“If you need any more help, my name’s Maureen. You can find me around here. Good luck moving in!” Maureen Mota, a tall woman with a big smile, strides out of a soon-to-be resident’s room in Shafer Hall, looking for other students moving in who need help adjusting their bed height. A few floors below, amidst the students and parents shuffling in the elevator carrying twenty-gallon storage bins and various pieces of furniture, a shorter but equally strong woman is quietly tidying up the common room. Paula Glorioso is fluffing the couch cushions and arranging them to present Shafer Hall at its best. Parents stop and peer inside at the beautiful room.
Mota and Glorioso are longtime friends and also the custodians of Shafer Hall. Their daily routine begins at 6 a.m., as they take out the trash, check the bathrooms and resolve any issues that have occurred overnight. Glorioso tends to the ground, first and second floors while Mota works on the third, fourth and fifth. They have both seen many classes of students come and go. Mota joined Wellesley College in 1987 after having waitressed for 15 years in the MetroWest area, while Glorioso applied to work at Wellesley in 1996 after her previous workplace closed.
Though Glorioso has worked at Wellesley for less time than Mota, she is no stranger to the College and fondly remembers playing around the campus as a child.
“[As a child], I used to play in the Italian Gardens and go to the boat dock and come over to the college. My friend’s mother worked here at the Davis Museum. We used to swim over [Lake Waban] and take a sailboat out,” Glorioso recalled.
Mota and Glorioso have both worked in other parts of Wellesley College before settling in Shafer Hall. Glorioso worked as a dining room attendant for three years in Tower Court and then for 10 years in the kitchen of Cazenove Hall. Mota started in Tower Court as a custodian before moving to Pomeroy and then spending 15 years in Bates Hall. “Then I came to Shafer, where I love,” Mota recounted. “I’ve been here about 10 years.” Mota and Glorioso fondly refer to the Quad as a “community within a community.”

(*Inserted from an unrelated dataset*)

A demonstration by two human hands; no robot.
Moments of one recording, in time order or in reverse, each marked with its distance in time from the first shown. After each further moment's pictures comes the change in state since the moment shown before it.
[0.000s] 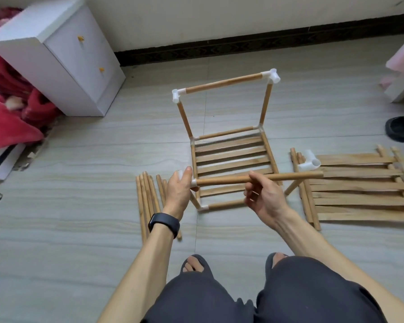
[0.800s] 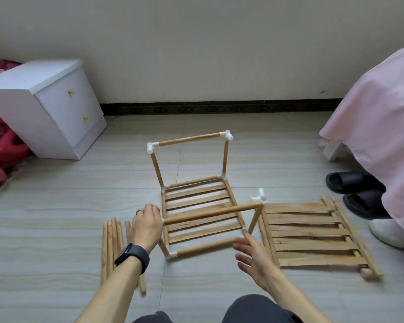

Along with their routine work, Mota and Glorioso often have to take care of overflowing toilets, bulky unbroken boxes that have been incorrectly discarded and trash cans heavy with undrained bottles of soda. Consequently, the trash cans are filled up more quickly and other trash is left on the floor.
“[Some] people don’t think about the person behind them. We understand the college experience, but it’s common courtesy for the people around you when you’re living with 100 other people. Have respect for each other and the custodians. We’re here to make your lives easier but we’re not your mother,” said Mota, kindly.
For those who are confused as to where to take their trash, Mota and Glorioso have printed and posted several signs around the Hall regarding where to dispose garbage and how to keep other facilities in good shape, such as keeping the shower curtain closed to prevent overflow.
Despite these recurring issues, Mota and Glorioso are very happy to be here and spend more hours at Wellesley than they do at home.
“There’s always going to be problems when you have so many people in one space but on the whole we have a nice little house here,” said Glorioso, smiling.
“Yeah we do!” Mota jumped in. “We consider this place family. We try to keep it clean.” In the years since coming to Wellesley, Mota and Glorioso have had memorable experiences. Mota still keeps in touch with students who used to live in Pomeroy when she worked there some 20 years ago, sending them Easter and Christmas cards.
“I do like my relationships that I make with my students. Some of them are very, very special to me,” said Mota.
With their hard work and cheerful demeanors, students feel that Mota and Glorioso have become essential to the Shafer Hall community. Several residents of Shafer Hall mentioned that the two create an air of calm for busy, worried students and cited homemade exam treats and encouraging notes that Mota and Glorioso left on whiteboards in the building .
“I have so many wonderful things to say about Maureen. She’s such a ray of sunshine to the fifth floor. She writes cheerful notes in her beautiful handwriting on our whiteboard to wish us good luck with midterms or to have a safe and happy spring break. She always greets students in the morning with ‘How are you, beautiful?’ and she sings as she works. She is the best, and Shafer is so lucky to have her!” said Emily Van Laarhoven ’17.
“A seemingly tedious job, Paula cleans our home as if it were her own. She asks us for so little and is a constant positive presence in my life,” said Maddie Haughton ’19, resident assistant of Shafer Hall. “I have never seen anyone maintain the same level of personal commitment to maintaining the community as Paula or Maureen. They are a powerful team.”
Haughton continued on to add, “Life at Wellesley can be incredibly grueling, but my residents and I are always comfortable in Shafer because it is reliably safe and clean, thanks to Paula and Maureen.”